**Task objective**
Only the lines below starting at the one containing "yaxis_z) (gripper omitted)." and ending at the one containing "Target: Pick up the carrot" belong in the answer, each copied exactly.

● ● ●

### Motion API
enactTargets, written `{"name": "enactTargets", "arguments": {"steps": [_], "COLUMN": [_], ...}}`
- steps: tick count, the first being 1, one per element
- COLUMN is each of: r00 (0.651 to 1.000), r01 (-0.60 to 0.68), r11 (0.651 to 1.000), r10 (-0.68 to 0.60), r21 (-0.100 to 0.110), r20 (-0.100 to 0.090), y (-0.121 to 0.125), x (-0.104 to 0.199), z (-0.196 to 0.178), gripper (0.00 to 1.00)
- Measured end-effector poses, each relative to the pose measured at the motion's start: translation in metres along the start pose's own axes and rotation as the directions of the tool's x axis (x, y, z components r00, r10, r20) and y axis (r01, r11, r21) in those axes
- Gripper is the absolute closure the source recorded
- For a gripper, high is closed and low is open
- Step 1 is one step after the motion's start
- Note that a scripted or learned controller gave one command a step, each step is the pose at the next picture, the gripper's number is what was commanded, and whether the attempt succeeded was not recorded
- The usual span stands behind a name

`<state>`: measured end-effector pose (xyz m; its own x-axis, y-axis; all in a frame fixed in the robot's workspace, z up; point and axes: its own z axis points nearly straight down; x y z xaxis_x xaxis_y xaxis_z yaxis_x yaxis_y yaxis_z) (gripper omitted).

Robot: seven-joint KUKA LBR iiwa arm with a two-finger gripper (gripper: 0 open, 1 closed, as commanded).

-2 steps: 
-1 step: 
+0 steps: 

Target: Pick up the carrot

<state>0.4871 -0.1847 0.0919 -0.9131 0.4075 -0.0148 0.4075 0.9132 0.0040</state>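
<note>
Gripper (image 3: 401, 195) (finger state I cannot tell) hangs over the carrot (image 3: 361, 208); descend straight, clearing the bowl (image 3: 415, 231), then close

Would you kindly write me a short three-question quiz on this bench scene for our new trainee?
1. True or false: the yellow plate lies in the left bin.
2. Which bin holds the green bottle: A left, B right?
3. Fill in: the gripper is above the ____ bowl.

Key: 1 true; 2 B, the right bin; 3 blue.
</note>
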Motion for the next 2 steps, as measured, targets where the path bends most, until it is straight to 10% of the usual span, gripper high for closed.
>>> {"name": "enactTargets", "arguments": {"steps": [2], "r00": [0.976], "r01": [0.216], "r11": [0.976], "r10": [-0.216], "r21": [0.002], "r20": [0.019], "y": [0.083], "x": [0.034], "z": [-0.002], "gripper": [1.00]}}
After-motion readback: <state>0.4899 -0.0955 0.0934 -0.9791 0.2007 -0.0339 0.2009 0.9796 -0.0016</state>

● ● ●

**Solved problem**
`<state>`: measured end-effector pose (xyz m; its own x-axis, y-axis; all in a frame fixed in the robot's workspace, z up; point and axes: its own z axis points nearly straight down; x y z xaxis_x xaxis_y xaxis_z yaxis_x yaxis_y yaxis_z) (gripper omitted).

Robot: seven-joint KUKA LBR iiwa arm with a two-finger gripper (gripper: 0 open, 1 closed, as commanded).

-2 steps: 
-1 step: 
+0 steps: 

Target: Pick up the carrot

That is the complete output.